On the second part of Amendment 409H, and regarding the really important points the noble Baronesses have made, Clause 185 already ensures that there are safeguards for an individual’s work or educational commitments and avoids duplication with requirements imposed by other orders. There are similar safeguards in other civil orders. I will address the point made by the noble Lord on translation services later in the debate, or in writing. On Amendment 409J, I recognise the importance of ensuring that the respondent understands the detail of the order imposed upon them. That is vital, and is a consideration for youth offending teams already.
Amendment 417A would require the Secretary of State to publish an annual report on youth diversion orders. The provisions in this Bill already expand the statutory remit of the Independent Reviewer of Terrorism Legislation to include youth diversion orders. In practice, this will mean that youth diversion orders will be considered as part of the annual reports of the independent reviewer. I hope this helps the House. In addition, the Home Office does provide an annual report to Parliament on the use and oversight of disruptive counterterrorism powers. I give a commitment that I will review whether we should include reporting on youth diversion orders as part of this.
I am grateful for the support of the noble Lord, Lord Cameron of Lochiel, for the government amendments. They are technical amendments to clarify the relevant court in Clause 186, which deals with notification requirements, and in Clause 193, which deals with applications to vary a youth diversion order.
Taken together, Amendments 413 and 414 update the route of appeal for both an applicant and a respondent of a youth diversion order. Current drafting includes a route for further appeal to the Court of Appeal in England and Wales. To align the appeal routes with other similar civil orders, this amendment removes the route to the Court of Appeal. This allows established appeal routes to be applied. The applicant or defendant will be able to appeal a youth diversion order made in a magistrates’ court to the High Court by way of case stated or to the Crown Court, with an onward appeal, allowed by way of case stated to the High Court. I hope that these technical amendments will help to clarify the purpose of the Government’s proposals.
I hope that with those assurances the noble Baroness, Lady Doocey, will withdraw her amendment. If she wishes to press it, I advise my noble friends to vote against it.
My Lords, I am disappointed with the Minister’s response because the current duty to consult requires the police to speak only to the youth offending team, not to social services, health, education and others who know the child. The whole point of my speech was to say that in order for these very powerful orders to be made, it is absolutely critical that everything is taken into account.

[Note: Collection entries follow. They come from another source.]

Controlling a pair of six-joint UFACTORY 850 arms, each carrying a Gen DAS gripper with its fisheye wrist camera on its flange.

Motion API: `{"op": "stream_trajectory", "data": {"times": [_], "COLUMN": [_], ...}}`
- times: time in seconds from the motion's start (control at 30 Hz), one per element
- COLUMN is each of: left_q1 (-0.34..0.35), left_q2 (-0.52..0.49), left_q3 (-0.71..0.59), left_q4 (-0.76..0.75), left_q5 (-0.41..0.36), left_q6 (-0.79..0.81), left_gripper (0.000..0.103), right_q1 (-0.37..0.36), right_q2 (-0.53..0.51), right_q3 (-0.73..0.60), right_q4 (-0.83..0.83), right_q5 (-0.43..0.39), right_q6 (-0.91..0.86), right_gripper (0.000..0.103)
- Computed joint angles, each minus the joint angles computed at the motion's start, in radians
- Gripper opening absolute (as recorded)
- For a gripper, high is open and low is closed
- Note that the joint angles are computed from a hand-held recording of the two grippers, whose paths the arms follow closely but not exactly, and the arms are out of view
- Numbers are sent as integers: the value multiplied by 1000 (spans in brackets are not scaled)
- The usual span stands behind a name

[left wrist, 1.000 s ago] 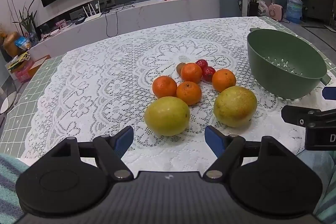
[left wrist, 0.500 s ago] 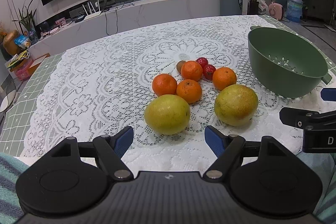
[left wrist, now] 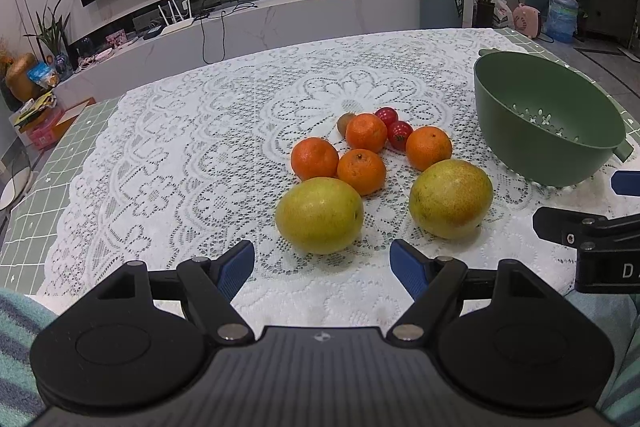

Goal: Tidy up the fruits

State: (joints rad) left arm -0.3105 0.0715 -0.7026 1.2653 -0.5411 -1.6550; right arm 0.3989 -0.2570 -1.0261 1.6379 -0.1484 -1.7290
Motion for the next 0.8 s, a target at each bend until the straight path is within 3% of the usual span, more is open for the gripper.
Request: {"op": "stream_trajectory", "data": {"times": [0.8], "left_q1": [5], "left_q2": [2], "left_q3": [-1], "left_q4": [-16], "left_q5": [5], "left_q6": [10], "left_gripper": [91], "right_q1": [2], "right_q2": [-5], "right_q3": [-1], "right_q4": [-23], "right_q5": [2], "right_q6": [24], "right_gripper": [99]}}
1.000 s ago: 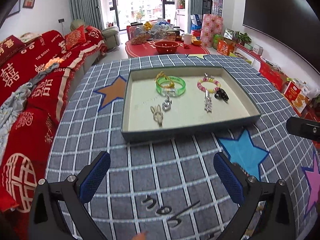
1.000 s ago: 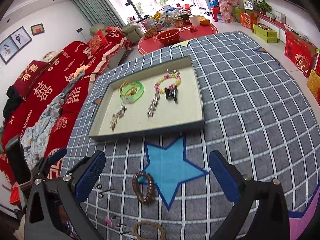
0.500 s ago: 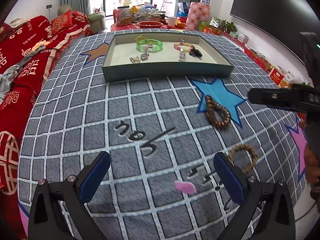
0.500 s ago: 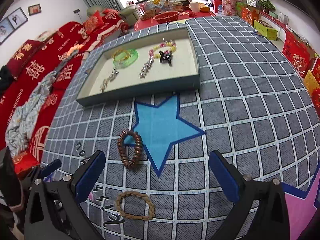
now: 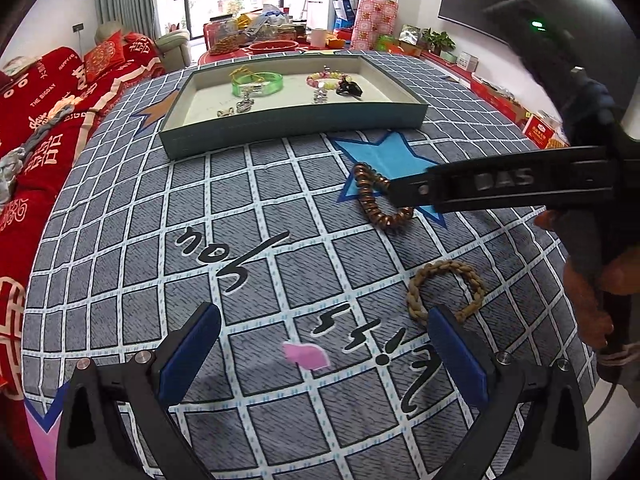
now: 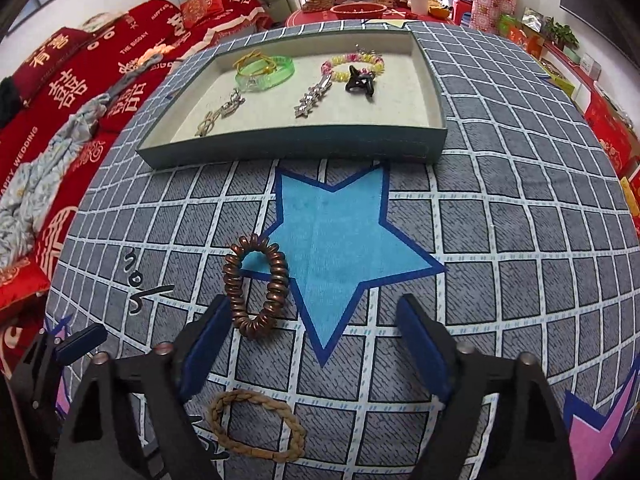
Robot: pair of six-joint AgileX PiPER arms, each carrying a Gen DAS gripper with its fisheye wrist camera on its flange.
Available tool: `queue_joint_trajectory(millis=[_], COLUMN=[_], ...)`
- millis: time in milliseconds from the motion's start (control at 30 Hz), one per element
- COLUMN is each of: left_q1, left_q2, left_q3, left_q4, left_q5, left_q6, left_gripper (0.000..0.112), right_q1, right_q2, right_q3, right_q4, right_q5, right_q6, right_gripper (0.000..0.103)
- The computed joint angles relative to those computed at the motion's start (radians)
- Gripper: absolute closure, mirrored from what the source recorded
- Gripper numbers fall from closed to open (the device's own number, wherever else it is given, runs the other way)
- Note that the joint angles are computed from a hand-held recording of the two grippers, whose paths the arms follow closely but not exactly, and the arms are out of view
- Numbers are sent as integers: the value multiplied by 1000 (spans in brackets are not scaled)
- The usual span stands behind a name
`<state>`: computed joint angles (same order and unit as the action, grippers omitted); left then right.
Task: Organize jewelry
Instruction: 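Withdraw both tools from the box lid toward the coil hair tie and braided bracelet, then grasp the brown coil hair tie with the right tool while the left tool grasps the braided bracelet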
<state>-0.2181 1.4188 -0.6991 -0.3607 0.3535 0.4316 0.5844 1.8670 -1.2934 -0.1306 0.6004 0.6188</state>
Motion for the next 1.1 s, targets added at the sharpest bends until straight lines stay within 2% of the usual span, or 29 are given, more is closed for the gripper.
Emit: queue_joint_trajectory(millis=[33, 167, 233, 400, 533, 633, 667, 700, 900, 967, 1033, 1067, 1100], left_q1=[-5, -31, -42, -80, -105, -118, -120, -123, -153, -164, -173, -177, -175], left_q2=[0, 8, 15, 33, 55, 64, 69, 78, 100, 97, 83, 81, 81], left_q3=[1, -2, -6, -15, -28, -32, -35, -43, -65, -62, -53, -54, -56], left_q4=[6, 32, 39, 56, 71, 60, 48, 47, 67, 77, 41, 24, 8], left_q5=[-3, -16, -19, -30, -29, -34, -33, -23, -18, -22, -22, -17, -10], left_q6=[-6, -30, -39, -55, -68, -55, -41, -37, -35, -40, 4, 28, 47], left_gripper=[9, 9, 9, 9, 10, 11, 17, 27, 35, 43, 71, 80, 94], right_q1=[-1, 18, 32, 75, 72, 57, 47, 38, 6, 1, -2, -5, -7], right_q2=[9, 32, 41, 69, 67, 55, 48, 42, 24, 22, 17, 14, 10], right_q3=[-10, -36, -50, -92, -96, -76, -64, -55, -20, -16, -12, -9, -5], right_q4=[1, -60, -90, -179, -160, -127, -103, -80, 3, 16, 20, 28, 34], right_q5=[6, 30, 47, 103, 100, 73, 56, 43, -6, -14, -23, -27, -31], right_q6=[-7, 8, 9, 24, -2, -20, -33, -44, -87, -90, -86, -89, -91], right_gripper=[30, 38, 48, 60, 89, 89, 89, 89, 89, 89, 89, 89, 89])
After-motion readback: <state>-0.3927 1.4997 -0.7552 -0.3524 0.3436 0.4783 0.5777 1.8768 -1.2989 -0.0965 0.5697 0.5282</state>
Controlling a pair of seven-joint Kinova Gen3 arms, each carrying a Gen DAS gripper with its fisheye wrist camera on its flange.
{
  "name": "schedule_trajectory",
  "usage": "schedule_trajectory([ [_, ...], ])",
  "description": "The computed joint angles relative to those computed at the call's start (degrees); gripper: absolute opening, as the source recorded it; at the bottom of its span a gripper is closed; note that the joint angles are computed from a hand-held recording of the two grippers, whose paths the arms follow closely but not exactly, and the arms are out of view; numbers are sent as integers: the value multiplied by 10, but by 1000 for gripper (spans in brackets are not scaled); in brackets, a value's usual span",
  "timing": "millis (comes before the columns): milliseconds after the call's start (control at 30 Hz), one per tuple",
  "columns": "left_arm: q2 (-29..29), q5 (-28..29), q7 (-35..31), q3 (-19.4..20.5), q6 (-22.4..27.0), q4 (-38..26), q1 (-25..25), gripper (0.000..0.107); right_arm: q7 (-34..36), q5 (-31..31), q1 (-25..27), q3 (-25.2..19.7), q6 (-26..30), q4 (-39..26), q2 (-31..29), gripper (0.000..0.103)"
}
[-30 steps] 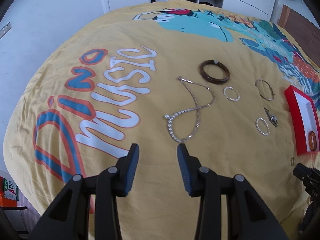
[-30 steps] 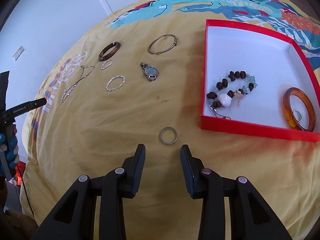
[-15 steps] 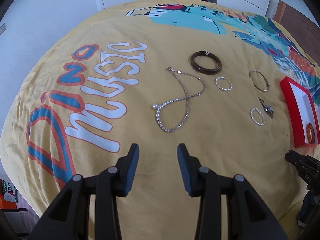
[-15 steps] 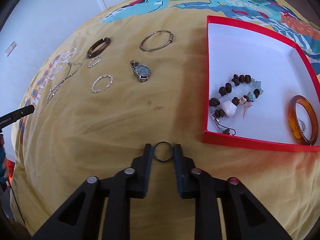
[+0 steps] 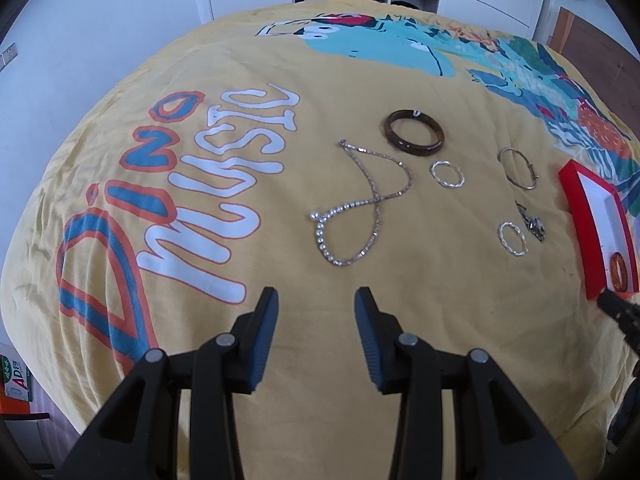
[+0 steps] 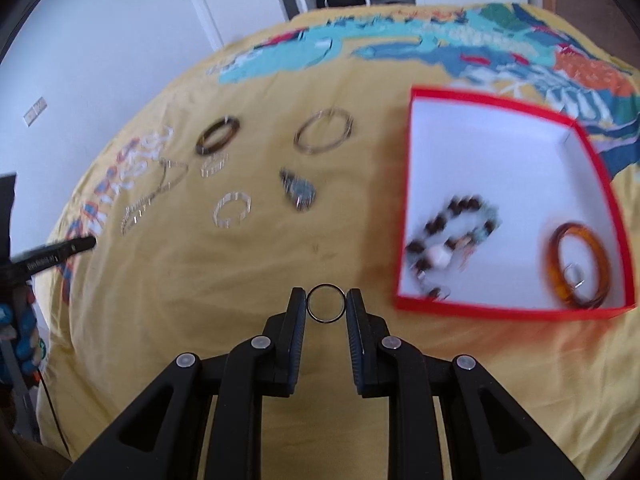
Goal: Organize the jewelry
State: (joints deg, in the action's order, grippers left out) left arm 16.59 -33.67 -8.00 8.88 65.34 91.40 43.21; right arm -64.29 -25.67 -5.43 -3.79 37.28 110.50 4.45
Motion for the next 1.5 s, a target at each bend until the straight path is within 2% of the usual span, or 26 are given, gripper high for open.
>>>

That cannot happen if not all the agencies are consulted.
The lessons from Southport include years of escalating warnings that were missed. No one agency had the full picture, and I believe that without this amendment that will happen again. I am disappointed because the Bill is the quickest and simplest way to require proper multi-agency consultation as a basic safeguard before such orders are made, which is absolutely essential. I would like to test the opinion of the House.